*Work task*. Copy every line from the material below that holds "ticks".

● ● ● ● ●

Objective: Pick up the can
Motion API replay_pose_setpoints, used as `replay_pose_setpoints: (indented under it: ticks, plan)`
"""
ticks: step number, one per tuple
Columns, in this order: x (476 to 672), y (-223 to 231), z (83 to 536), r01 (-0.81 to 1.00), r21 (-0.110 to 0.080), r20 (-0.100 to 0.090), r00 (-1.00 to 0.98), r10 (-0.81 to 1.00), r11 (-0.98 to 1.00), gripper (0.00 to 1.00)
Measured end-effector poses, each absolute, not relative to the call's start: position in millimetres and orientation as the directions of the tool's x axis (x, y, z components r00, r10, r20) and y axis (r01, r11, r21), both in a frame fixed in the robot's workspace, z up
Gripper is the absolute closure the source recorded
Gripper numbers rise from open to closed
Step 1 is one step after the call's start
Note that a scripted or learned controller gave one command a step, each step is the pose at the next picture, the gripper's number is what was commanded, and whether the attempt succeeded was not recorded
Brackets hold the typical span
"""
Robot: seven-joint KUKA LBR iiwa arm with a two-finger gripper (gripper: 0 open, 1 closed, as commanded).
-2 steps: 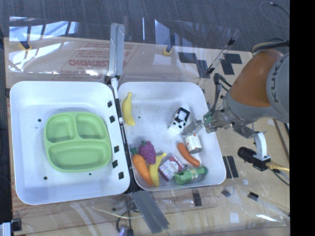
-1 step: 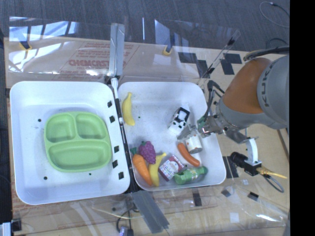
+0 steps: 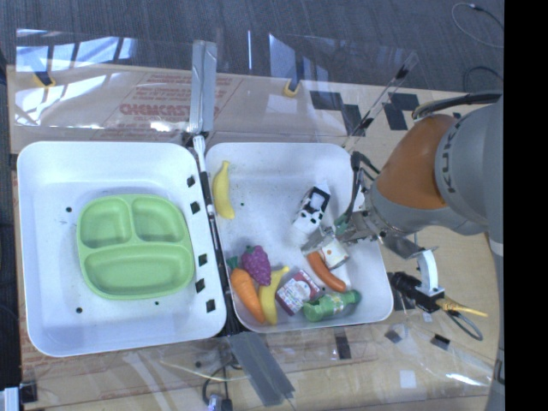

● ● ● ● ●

*Reply to the exercise*.
Motion API replay_pose_setpoints, used as `replay_pose_setpoints: (indented under it: ticks, plan)`
ticks: step number, one per tuple

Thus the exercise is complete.